It’s not everyday that you see a six-month-old zipping across the floor on a motorized skateboard. Unless you are at the University of Oklahoma, that is.
There, a team of biomedical engineers and physical therapists have developed a motorized device to help infants at risk for cerebral palsy develop motor and cognitive skills. After a promising pilot study, the group began a larger trial of 45 infants this year. They use a robot equipped with power steering, a sophisticated machine-learning algorithm, and an endearing little cap studded with dozens of electrodes that track brain activity.
Cerebral palsy encompasses a number of early neurological disorders that affect movement and muscle coordination. The disorder can be caused by one of numerous insults early in life, including brain damage during birth, infection, and trauma. The condition is usually not diagnosed until the child reaches his or her first birthday, yet medical professionals agree that early intervention will often improve a child’s capabilities.
Early in her career at the University of Illinois in Chicago, Thubi Kolobe, a physical therapist and researcher, developed a movement test to predict which premature infants are most likely to develop CP or other developmental disorders. With the ability to identify those infants, she set out to intervene during a critical window of development (between 2 and 8 months of age), when a child begins kicking, moving and eventually crawling. The ability to move is not only important for the formation of motor skills, but also for brain development. As infants explore the world around them, they create new brain connections and develop cognitive skills such as spatial cognition, problem solving, and depth perception.
But if an infant tries to move and doesn’t get the desired effect—as occurs with many children with CP who do not crawl until age 2, if at all—the brain eventually prunes away those motor and spatial connections. And crawling tends to be a reward-based learning process: Without success, a child will eventually stop trying.
In 2003, Kolobe joined the faculty at OU and soon began collaborating with OU engineering professors Andrew Fagg, David Miller and Lei Ding to construct a device to help at-risk infants explore their environment and receive positive feedback that promotes brain development and encourages new motor skills. “As soon as you start to crawl, the world seems like a much bigger place,” says Fagg. “We hope, with the crawling, we’ll set them up to build other capabilities that will be really important later on in life.”
Now in its third iteration, the Self-Initiated Prone Progression Crawler or SIPPC (pronounced “sip-see”), is building on earlier elements: a soft pad that rolls along on three wheels and a sensor-studded outfit into which the infant is strapped. Fifty times per second, the 12 movement sensors would send measurements to a computer, depicting the child’s movement in 3-D on a nearby monitor. Additionally, cameras mounted on the SIPPC captured what each of the infant’s limbs was doing at a given time.
Perhaps more importantly, the movement sensor data was digested by a machine-learning algorithm that determined what the baby is trying to do, then directed the robot to give him or her an extra boost in the appropriate direction, rewarding the infant’s attempts.
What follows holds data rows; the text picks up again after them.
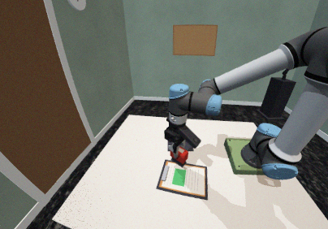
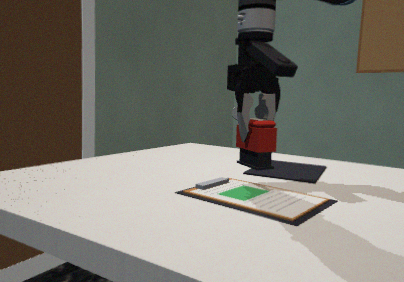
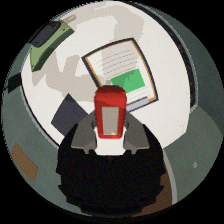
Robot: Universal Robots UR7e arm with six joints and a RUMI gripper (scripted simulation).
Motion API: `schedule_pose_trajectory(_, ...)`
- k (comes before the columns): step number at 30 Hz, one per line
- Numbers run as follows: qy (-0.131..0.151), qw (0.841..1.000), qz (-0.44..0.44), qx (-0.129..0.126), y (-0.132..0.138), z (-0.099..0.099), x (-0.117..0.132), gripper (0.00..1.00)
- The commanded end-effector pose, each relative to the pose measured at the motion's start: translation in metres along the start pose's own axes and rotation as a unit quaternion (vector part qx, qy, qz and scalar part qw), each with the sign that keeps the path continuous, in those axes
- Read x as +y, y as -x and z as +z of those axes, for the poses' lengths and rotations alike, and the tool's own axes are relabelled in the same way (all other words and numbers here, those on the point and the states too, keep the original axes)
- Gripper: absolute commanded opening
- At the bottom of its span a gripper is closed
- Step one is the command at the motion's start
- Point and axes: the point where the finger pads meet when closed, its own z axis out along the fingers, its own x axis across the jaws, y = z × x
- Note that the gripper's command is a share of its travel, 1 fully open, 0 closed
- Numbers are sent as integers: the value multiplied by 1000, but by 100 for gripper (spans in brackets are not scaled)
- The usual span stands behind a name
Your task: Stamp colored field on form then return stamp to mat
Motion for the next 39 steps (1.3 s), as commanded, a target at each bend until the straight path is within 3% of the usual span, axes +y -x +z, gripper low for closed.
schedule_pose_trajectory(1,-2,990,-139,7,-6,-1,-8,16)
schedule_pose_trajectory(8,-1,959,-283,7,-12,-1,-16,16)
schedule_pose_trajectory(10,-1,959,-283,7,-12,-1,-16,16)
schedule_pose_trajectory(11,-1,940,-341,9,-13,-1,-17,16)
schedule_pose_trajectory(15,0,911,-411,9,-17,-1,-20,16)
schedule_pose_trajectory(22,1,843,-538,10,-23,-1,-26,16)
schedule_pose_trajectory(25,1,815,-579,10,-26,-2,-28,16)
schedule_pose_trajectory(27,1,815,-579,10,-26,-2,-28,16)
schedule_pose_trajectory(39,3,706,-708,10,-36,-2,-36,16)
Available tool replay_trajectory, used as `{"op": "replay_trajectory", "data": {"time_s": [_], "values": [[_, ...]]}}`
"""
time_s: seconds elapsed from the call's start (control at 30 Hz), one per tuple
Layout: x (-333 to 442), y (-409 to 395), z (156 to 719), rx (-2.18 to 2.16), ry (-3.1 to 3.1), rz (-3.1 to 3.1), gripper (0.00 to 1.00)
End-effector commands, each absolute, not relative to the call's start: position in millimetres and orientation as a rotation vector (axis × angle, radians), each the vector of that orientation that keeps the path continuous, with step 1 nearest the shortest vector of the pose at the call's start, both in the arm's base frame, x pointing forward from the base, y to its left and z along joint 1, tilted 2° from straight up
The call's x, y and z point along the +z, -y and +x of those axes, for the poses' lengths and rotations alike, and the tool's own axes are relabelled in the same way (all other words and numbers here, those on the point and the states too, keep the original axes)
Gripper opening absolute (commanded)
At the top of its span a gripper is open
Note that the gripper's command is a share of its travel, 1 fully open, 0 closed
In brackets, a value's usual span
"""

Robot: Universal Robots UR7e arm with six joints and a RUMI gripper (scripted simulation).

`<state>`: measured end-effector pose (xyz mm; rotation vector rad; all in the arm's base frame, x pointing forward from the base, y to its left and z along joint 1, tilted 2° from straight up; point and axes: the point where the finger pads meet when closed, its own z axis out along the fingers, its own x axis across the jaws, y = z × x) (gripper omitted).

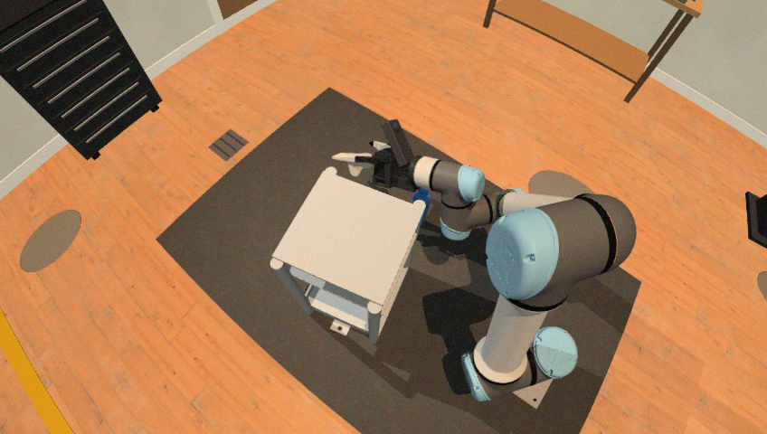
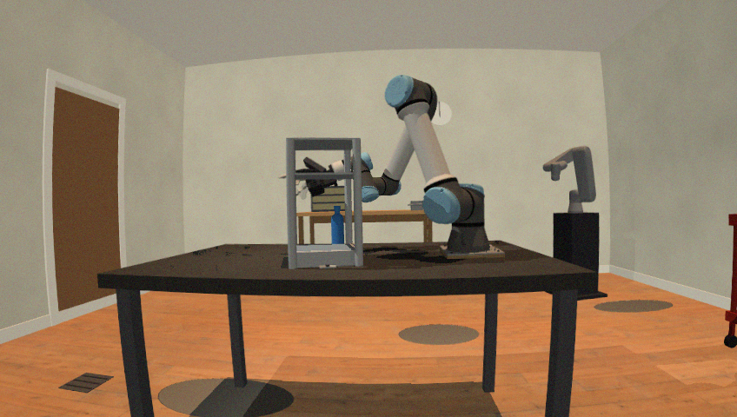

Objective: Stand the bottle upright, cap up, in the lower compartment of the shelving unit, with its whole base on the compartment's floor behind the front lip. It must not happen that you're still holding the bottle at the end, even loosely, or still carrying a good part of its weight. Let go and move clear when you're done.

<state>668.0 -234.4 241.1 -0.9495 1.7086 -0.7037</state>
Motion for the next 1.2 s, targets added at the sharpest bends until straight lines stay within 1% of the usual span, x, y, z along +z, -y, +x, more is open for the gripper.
{"op": "replay_trajectory", "data": {"time_s": [0.0, 0.67, 0.77, 1.0, 1.1, 1.17], "values": [[242, 234, 668, -0.705, -1.707, -0.95, 1.0], [249, 236, 669, -0.705, -1.707, -0.95, 1.0], [273, 240, 672, -0.705, -1.707, -0.95, 1.0], [358, 244, 672, -0.705, -1.707, -0.949, 1.0], [358, 244, 672, -0.705, -1.707, -0.949, 1.0], [385, 242, 670, -0.705, -1.707, -0.949, 1.0]]}}
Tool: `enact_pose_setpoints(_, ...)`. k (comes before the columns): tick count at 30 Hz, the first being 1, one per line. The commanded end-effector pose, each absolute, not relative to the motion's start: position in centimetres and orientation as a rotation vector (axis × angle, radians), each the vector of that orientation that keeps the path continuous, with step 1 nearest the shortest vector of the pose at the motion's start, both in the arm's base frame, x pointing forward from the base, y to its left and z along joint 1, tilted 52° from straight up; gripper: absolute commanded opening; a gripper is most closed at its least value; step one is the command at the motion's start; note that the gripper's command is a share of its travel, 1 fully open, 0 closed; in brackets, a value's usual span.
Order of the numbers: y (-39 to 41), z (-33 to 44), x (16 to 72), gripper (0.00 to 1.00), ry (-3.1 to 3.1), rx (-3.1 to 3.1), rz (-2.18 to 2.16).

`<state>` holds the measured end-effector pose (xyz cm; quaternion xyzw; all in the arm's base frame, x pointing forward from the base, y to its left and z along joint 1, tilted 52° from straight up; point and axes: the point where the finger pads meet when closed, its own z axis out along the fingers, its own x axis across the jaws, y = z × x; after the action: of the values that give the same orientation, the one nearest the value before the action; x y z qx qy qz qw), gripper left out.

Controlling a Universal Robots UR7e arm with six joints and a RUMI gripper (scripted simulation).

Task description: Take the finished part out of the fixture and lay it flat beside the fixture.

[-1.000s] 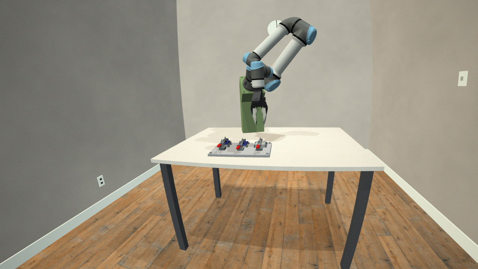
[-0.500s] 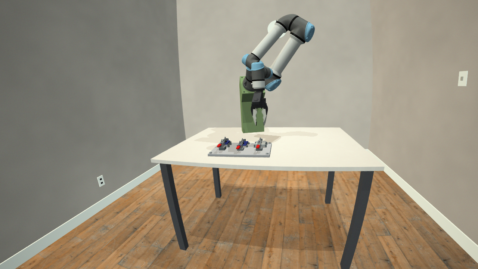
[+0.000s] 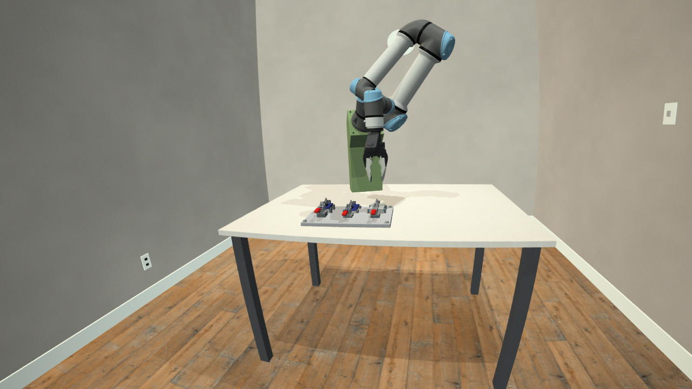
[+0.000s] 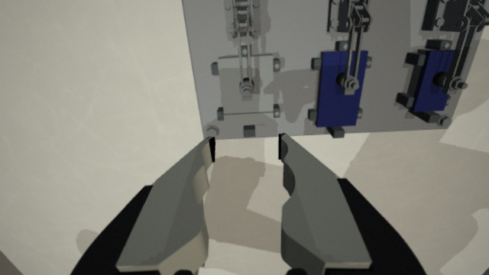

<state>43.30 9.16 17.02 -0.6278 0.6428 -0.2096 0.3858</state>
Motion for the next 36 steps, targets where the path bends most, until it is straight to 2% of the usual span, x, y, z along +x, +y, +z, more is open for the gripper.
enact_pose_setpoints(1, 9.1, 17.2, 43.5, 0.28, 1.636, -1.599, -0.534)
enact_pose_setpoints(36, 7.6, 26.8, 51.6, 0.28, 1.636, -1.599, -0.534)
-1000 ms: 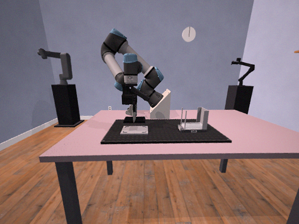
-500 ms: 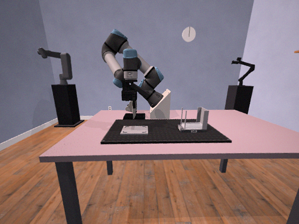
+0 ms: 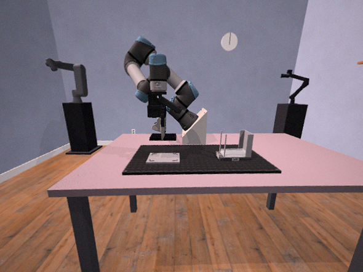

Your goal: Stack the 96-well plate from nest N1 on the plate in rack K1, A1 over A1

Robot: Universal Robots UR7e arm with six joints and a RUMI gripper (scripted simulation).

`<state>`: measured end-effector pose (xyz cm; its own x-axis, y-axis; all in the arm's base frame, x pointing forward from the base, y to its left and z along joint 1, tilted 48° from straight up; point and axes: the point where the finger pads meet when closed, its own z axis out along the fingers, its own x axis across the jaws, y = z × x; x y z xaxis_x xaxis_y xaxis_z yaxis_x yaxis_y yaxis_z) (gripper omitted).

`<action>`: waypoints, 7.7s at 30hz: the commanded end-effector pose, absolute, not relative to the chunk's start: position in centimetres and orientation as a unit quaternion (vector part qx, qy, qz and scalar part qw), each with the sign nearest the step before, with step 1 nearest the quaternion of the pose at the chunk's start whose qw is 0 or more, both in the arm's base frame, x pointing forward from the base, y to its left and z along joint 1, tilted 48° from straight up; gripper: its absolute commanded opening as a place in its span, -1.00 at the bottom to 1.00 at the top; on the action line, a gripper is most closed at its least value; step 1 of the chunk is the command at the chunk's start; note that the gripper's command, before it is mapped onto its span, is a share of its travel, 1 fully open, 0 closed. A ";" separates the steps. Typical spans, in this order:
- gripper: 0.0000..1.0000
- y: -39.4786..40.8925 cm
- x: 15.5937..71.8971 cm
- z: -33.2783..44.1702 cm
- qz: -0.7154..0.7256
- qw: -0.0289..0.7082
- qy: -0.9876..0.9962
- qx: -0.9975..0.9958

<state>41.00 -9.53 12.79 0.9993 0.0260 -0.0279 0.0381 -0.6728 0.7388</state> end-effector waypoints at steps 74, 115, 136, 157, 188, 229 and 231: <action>-1.00 -0.1 39.9 7.5 -0.013 0.404 0.030 0.914; -1.00 8.1 38.6 -1.2 -0.013 0.404 0.030 0.914; -1.00 12.2 38.0 -5.5 -0.013 0.404 0.030 0.914; -1.00 16.6 37.3 -10.1 -0.013 0.404 0.030 0.914; -1.00 18.6 37.0 -12.2 -0.013 0.404 0.030 0.914; -1.00 18.0 37.0 -12.5 -0.013 0.404 0.030 0.914; -1.00 18.0 37.0 -12.6 -0.013 0.404 0.030 0.914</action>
<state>36.94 18.03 -12.50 0.9979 0.0435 -0.0487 0.0653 -0.6718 0.7379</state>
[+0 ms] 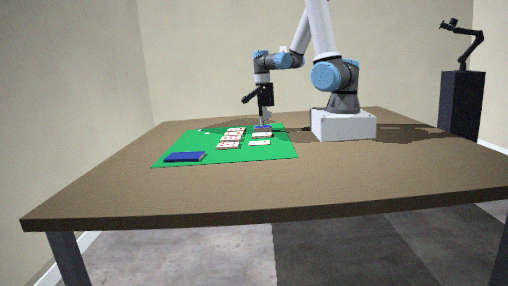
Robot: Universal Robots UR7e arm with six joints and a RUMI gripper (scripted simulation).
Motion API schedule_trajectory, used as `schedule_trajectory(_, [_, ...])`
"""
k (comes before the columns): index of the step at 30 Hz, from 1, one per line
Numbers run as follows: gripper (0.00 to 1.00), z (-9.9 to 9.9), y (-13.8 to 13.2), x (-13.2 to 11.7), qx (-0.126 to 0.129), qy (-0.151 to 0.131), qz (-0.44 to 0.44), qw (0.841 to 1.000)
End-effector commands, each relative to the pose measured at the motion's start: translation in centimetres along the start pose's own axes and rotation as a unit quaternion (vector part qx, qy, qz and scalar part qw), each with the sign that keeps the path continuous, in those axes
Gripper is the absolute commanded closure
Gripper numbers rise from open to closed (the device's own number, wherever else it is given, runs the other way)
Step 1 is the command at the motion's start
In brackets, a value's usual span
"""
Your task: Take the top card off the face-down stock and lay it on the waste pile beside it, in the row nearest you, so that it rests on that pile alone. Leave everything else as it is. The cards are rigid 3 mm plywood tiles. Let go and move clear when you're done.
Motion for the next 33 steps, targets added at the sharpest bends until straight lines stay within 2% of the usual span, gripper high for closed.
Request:
schedule_trajectory(1, [0.6,-0.03,0.03,0.02,0.0,0.0,0.0,1.0])
schedule_trajectory(33, [0.61,-0.03,0.03,0.02,0.0,0.0,0.0,1.0])
Point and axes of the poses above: the point where the finger pads meet when closed, its own z axis out along the fingers, its own y axis across the jaws, x = y × z, the point moved 5 cm from there along -z, back along the fingers, and after that the axes turned 12 degrees about -z, right-handed, at the moved point
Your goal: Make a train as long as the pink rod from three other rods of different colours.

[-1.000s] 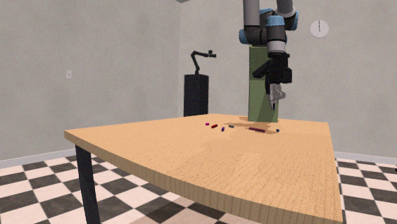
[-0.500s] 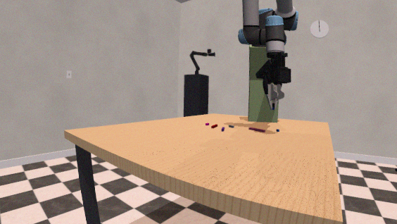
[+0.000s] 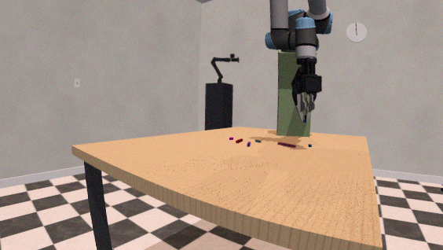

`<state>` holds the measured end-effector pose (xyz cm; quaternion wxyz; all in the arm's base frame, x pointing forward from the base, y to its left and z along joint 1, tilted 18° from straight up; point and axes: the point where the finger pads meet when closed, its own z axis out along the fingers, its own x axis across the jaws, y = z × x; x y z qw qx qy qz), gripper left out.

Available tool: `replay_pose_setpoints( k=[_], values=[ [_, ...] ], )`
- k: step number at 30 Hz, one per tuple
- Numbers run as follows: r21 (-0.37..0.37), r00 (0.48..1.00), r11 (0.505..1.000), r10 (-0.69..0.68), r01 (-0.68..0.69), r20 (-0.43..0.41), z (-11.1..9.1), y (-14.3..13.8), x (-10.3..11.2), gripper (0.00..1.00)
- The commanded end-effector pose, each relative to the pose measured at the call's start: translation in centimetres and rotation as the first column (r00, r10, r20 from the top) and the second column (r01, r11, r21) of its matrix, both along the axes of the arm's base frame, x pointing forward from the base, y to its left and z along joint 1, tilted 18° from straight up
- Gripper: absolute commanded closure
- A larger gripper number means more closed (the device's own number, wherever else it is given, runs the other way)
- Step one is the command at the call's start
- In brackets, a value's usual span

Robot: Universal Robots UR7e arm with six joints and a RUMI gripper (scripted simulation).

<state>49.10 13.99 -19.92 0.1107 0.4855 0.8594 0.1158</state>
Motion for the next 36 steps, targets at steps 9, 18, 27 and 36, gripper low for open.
replay_pose_setpoints(
  k=[9,18,27,36],
  values=[
    [0.091,0.948,0.943,-0.316,0.319,-0.047,-0.02,0.05,-0.26,1.00],
    [0.137,0.873,0.862,-0.480,0.488,-0.085,-0.02,0.13,-0.26,1.00],
    [0.175,0.767,0.747,-0.628,0.641,-0.133,0.01,0.21,-0.20,1.00],
    [0.202,0.640,0.608,-0.746,0.768,-0.184,0.05,0.27,-0.08,1.00]
  ],
)
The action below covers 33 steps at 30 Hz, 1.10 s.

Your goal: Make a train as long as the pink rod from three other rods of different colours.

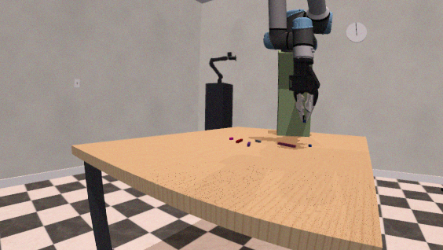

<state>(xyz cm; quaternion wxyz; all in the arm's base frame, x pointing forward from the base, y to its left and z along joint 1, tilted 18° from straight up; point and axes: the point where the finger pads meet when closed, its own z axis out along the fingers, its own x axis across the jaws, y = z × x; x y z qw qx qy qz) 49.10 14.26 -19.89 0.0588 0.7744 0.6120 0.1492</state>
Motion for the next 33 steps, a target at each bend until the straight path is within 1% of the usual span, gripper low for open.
replay_pose_setpoints(
  k=[1,6,11,13,15,21,28,30,32,33],
  values=[
    [0.044,0.987,0.986,-0.159,0.160,-0.020,0.02,-0.01,-0.06,1.00],
    [0.075,0.964,0.962,-0.262,0.264,-0.037,0.05,0.03,0.03,1.00],
    [0.104,0.930,0.925,-0.362,0.366,-0.057,0.08,0.05,0.14,1.00],
    [0.104,0.930,0.925,-0.362,0.366,-0.057,0.08,0.05,0.14,1.00],
    [0.124,0.898,0.889,-0.434,0.440,-0.074,0.11,0.05,0.24,1.00],
    [0.151,0.838,0.825,-0.536,0.545,-0.102,0.16,0.03,0.40,1.00],
    [0.180,0.748,0.726,-0.649,0.664,-0.141,0.23,0.01,0.62,1.00],
    [0.180,0.748,0.726,-0.649,0.664,-0.141,0.23,0.01,0.62,1.00],
    [0.193,0.692,0.665,-0.703,0.722,-0.164,0.27,-0.03,0.75,1.00],
    [0.195,0.679,0.651,-0.714,0.733,-0.169,0.28,-0.04,0.78,1.00]
  ],
)
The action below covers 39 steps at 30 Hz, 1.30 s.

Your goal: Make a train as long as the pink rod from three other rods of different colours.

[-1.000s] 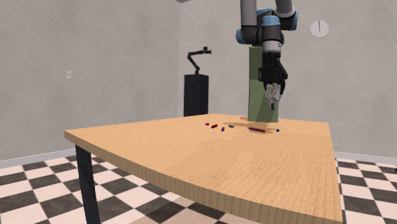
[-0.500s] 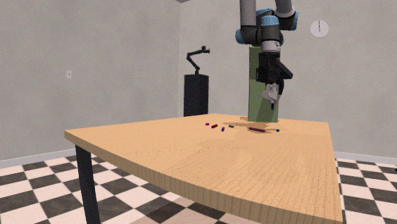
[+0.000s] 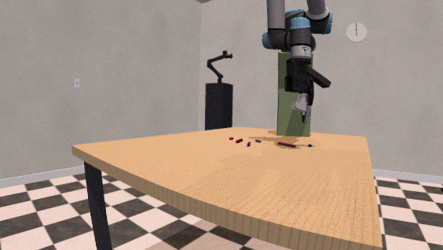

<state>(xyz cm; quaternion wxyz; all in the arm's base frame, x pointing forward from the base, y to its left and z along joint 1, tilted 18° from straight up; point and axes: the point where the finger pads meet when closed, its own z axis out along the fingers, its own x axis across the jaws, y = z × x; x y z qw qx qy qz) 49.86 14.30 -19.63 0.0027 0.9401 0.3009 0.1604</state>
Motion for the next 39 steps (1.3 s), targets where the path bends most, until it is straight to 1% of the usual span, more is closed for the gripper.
replay_pose_setpoints(
  k=[1,6,12,14,16,22,29,31,33,39],
  values=[
    [0.044,0.987,0.986,-0.159,0.160,-0.021,0.0,-0.1,0.1,1.00],
    [0.075,0.965,0.962,-0.261,0.263,-0.037,0.1,-0.2,0.2,1.00],
    [0.109,0.923,0.916,-0.380,0.385,-0.062,0.1,-0.3,0.5,1.00],
    [0.109,0.923,0.916,-0.380,0.385,-0.062,0.1,-0.3,0.5,1.00],
    [0.129,0.889,0.879,-0.452,0.459,-0.079,0.2,-0.3,0.6,1.00],
    [0.156,0.827,0.812,-0.552,0.562,-0.107,0.2,-0.5,0.8,1.00],
    [0.184,0.734,0.711,-0.663,0.679,-0.147,0.3,-0.7,1.1,1.00],
    [0.184,0.734,0.711,-0.663,0.679,-0.147,0.3,-0.7,1.1,1.00],
    [0.196,0.677,0.649,-0.716,0.735,-0.170,0.3,-0.8,1.2,1.00],
    [0.210,0.584,0.548,-0.785,0.810,-0.205,0.4,-1.1,1.5,1.00]
  ],
)
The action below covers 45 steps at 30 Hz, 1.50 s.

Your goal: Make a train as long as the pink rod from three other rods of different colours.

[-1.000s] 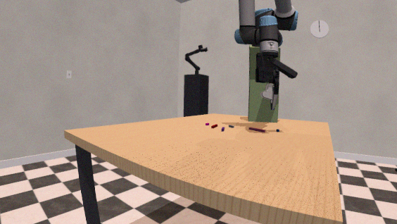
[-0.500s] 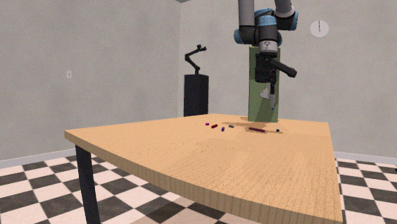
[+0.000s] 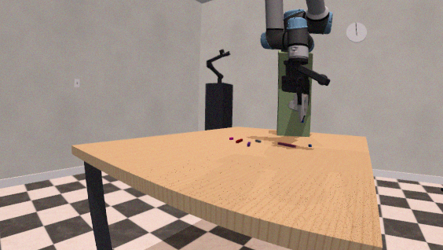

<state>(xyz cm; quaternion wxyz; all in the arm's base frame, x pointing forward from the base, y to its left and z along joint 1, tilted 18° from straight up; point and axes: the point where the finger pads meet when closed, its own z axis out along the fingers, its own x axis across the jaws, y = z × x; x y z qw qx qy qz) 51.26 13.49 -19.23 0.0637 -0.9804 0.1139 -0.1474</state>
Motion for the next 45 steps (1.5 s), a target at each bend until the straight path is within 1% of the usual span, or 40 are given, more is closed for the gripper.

So if a baby girl tried to push off with her back feet, but without enough force to actually move, the robot would helpfully zip her a few inches ahead. If she moved an arm as if to push to the side, the robot could almost simultaneously turn her in that direction. Pilot tests with earlier versions of the device demonstrated that infants steadily engaged the robot to explore areas, and that those who wore the sensor-laden suit had more foot movement than infants who did not.
Funded by the National Science Foundation, the team has now begun the aforementioned study of 45 infants between the ages of 4 and 8 months. This time, SIPPC includes a cap dotted with dozens of small electrodes for detecting real-time EEG brain activity as the infants navigate. Right now, that brain data is being collected to see if there is a measurable change in brain activity over time as a result of using the device. Someday, however, it might even be used to create a brain-machine interface in which brainwaves alone predict an infant’s intention to move. “But that would be a long way off,” admits Fagg. “EEG is a very challenging domain, with very noisy data, and having an infant in motion dramatically increases the amount of noise.”
The study has another 6 to 9 months to go, and it will take time to get through the “overwhelming” amount of data produced by the experiment, says Fagg. Each session produces about 10 gigabytes of data, and the team just passed 1,000 sessions. “It’s wearing everybody down,” he says.
But there is light on the horizon. So far, the results seem to align with the pilot results, and parents are so encouraged by their children’s progress that they routinely ask to buy the device for home use. But the technology is not quite ready for that yet, says Fagg. “One needs to do a much larger-scale study with researchers at several universities,” he notes. “In the long run, we’d like to be there, but we need to do the science first.”